■ **What you need to do**
Could you reproduce the lines below from the one with "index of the" through the one with "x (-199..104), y"? Keep both ends and add nothing.
Record excerpts START
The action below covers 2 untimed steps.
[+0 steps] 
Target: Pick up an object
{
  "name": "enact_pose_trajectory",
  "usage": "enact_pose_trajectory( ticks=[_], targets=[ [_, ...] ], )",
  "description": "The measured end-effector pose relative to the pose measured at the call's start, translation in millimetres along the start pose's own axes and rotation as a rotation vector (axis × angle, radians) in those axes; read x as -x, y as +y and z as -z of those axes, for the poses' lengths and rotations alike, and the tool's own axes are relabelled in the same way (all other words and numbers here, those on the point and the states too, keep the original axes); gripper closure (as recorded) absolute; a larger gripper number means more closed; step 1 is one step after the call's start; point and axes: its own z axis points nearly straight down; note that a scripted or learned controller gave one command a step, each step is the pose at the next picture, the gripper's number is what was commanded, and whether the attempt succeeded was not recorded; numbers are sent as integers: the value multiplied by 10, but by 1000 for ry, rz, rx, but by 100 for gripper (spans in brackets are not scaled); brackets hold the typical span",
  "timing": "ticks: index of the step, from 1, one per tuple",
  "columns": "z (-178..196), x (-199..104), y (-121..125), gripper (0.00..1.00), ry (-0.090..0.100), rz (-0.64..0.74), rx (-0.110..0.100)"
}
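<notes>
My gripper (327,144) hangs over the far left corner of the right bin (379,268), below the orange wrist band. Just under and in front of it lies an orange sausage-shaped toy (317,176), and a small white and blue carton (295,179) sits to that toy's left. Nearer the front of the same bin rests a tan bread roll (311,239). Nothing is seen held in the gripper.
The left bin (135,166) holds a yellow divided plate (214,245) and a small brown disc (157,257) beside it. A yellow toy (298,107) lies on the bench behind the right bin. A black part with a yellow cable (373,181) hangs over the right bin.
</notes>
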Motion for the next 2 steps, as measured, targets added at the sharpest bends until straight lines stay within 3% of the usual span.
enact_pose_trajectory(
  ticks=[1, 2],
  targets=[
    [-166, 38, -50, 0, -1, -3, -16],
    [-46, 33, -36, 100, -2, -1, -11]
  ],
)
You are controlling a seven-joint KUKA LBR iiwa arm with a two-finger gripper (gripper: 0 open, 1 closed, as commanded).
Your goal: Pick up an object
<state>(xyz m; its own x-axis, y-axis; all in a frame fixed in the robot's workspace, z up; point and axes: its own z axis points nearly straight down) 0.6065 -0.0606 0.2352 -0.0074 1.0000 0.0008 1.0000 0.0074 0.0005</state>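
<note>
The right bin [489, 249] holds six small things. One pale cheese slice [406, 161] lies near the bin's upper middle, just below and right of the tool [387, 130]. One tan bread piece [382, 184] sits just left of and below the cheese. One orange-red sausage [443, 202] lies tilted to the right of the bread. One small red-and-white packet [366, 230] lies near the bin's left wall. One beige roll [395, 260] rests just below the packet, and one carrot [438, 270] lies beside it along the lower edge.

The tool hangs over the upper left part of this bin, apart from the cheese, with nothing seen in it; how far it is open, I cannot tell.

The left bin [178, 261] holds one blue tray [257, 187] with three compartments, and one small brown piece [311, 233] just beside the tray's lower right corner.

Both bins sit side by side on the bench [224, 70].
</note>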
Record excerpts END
■ **Solution for this exercise**
  "timing": "ticks: index of the step, from 1, one per tuple",
  "columns": "z (-178..196), x (-199..104), y (-121..125), gripper (0.00..1.00), ry (-0.090..0.100), rz (-0.64..0.74), rx (-0.110..0.100)"

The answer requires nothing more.